[A brief excerpt from a fictional story I’m writing]
Snow fell heavily around the house that day. It blanketed the world in loud quiet that my nine-year-old mind could barely grasp. Silence like that is hard to come by, and it was a new experience for me.
I could see Grandpa standing at the window watching as I played in the snowdrifts that grew like wildflowers all over the landscape. I could barely see his wrinkled hands clutching the cold windowsill. Even if I couldn’t see them at all, I knew they were there. I loved his hands. They were always warm, gentle yet firmly reassuring, always ready to catch me when my latest endeavor to climb that enormous tree in the back yard ended like all the attempts before it—with me falling, although sometimes it was less a fall and more a skidding down the rough bark.

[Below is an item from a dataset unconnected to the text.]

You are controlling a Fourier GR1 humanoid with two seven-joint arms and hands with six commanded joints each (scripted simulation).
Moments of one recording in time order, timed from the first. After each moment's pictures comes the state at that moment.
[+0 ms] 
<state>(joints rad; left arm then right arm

I stopped my play for just a moment when I saw him standing there. I waved and he waved back. Even through the heavy curtain of white air that separated us, I could see his loving gaze and the smile he offered in return for my own.

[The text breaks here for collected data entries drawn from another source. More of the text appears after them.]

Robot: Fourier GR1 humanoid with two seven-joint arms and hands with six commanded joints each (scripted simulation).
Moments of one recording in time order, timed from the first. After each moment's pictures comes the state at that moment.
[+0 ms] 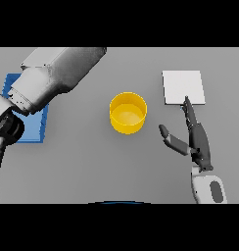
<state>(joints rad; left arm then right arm) -1.62 0.30 -0.97 -0.51 -1.34 -0.20 -0.26 0.06 -0.04 0.11 -1.69 0.21 -0.05 -0.10</state>
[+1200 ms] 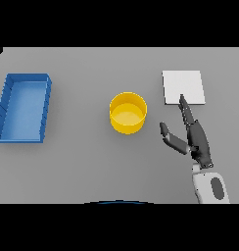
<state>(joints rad) -1.10 0.58 -0.02 -0.26 -0.32 0.09 0.18 0.03 -0.07 0.12 -1.66 0.19 0.00 -0.14</state>
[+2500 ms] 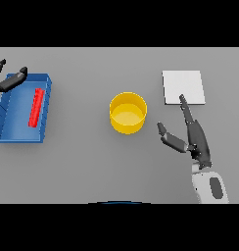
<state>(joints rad) -0.54 0.61 -0.11 -1.08 -0.13 -0.05 0.45 0.02 -0.09 0.14 -1.66 0.28 -0.04 -0.07</state>
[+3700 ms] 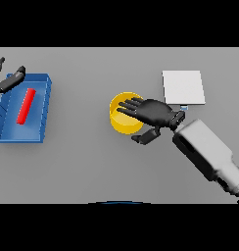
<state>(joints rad) -0.50 0.60 -0.07 -1.15 -0.06 -0.06 0.44 -0.60 -0.38 0.60 -1.25 0.82 0.35 -0.24</state>
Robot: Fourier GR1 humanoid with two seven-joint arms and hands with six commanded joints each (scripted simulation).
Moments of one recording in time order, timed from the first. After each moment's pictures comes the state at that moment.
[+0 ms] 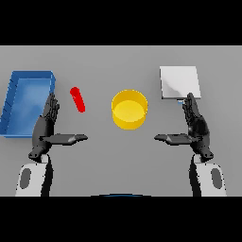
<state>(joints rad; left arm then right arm) 0.00 0.00 0.00 -1.57 0.00 0.00 0.00 0.00 0.00 0.00 -1.57 0.00 0.00 0.00</state>
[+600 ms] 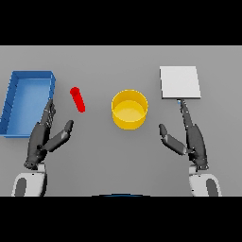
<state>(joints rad) 0.10 0.06 -0.07 -1.69 -0.11 0.00 -0.02 0.11 -0.05 0.14 -1.67 0.28 -0.07 -0.14</state>
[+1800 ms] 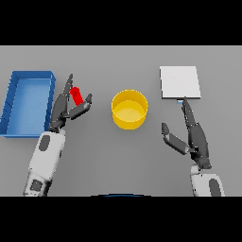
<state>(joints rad) -0.40 0.03 0.03 -1.02 -0.21 0.11 -0.20 0.11 -0.04 0.12 -1.71 0.22 -0.04 -0.12</state>
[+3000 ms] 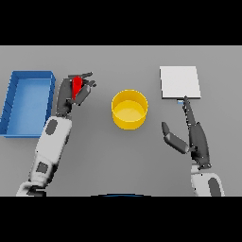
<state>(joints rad) -0.59 0.02 0.08 -0.84 -0.20 0.21 -0.34 0.10 -0.05 0.13 -1.69 0.26 -0.06 -0.14</state>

For just a brief moment, that picture of him mesmerized me. The fireplace behind him offered a reassuring glow that seemed to silhouette him against the windowpane with warm amber tones behind his dimly lit countenance glowing from the snow’s reflection. I was struck by the sight of his white hair and how it seemed to be a halo made of whispers and dreams sketched with gray sunlight. Even from where I stood I could feel his love for me. The watchful gaze was nothing more than a gentle reminder of it.

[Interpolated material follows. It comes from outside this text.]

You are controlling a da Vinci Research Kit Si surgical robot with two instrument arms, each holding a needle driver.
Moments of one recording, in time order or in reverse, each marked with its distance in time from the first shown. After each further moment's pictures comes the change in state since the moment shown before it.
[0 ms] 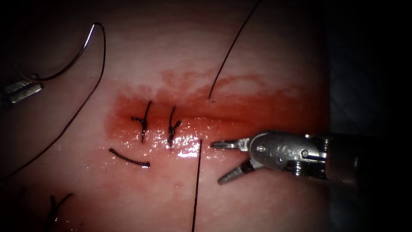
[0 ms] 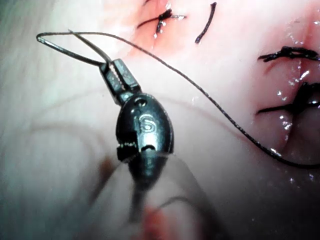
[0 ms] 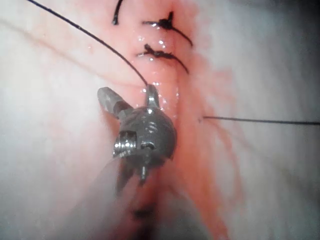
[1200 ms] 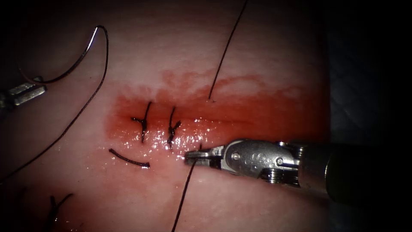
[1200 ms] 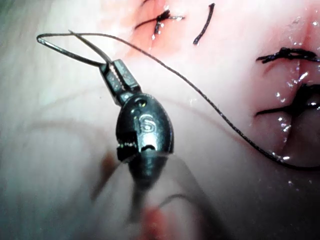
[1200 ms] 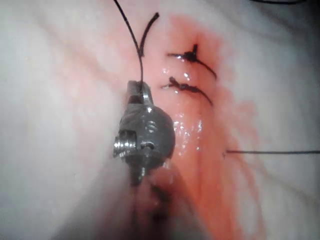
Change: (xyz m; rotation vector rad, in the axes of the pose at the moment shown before) right arm 0.003 -0.007 0.001 0.288 -0.167 -0.095; left arm 0.000 0.001 0.000 -0.007 -0.002 0.004
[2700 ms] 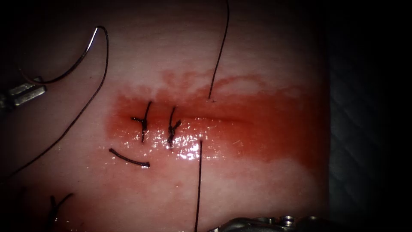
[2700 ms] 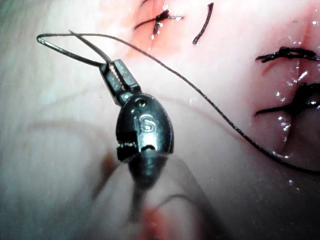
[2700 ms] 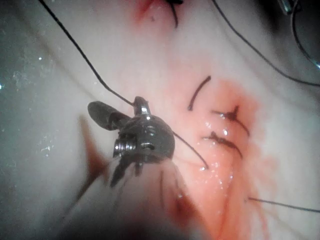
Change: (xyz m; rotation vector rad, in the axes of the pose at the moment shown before) right arm 0.007 -0.007 -0.007 0.090 0.010 -0.053; left arm 0.000 0.000 0.000 -0.003 0.002 0.006
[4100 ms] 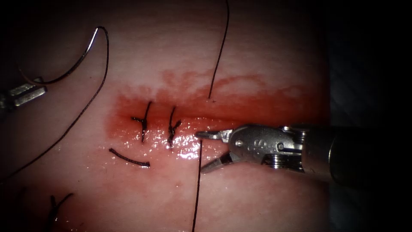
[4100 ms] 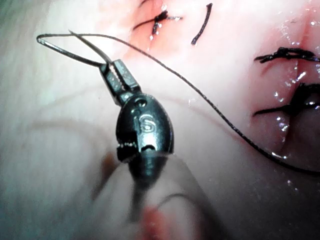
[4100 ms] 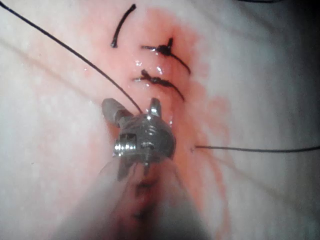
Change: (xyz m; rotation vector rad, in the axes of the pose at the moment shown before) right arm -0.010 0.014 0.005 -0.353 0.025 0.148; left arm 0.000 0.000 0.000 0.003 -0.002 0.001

So I turned back to the snow and romped through the powdery wonderland completely oblivious to the fact that it would be his last winter. I’d never again be stricken by that view of him in the big window, safely cloaked in warmth as I dared the cold to stop me from having fun. I’d never again be comforted by knowing he would be there in case I fell. I’d never again relish the embrace of those warm wrinkled hands, those living promises of safety that wouldn’t survive the day.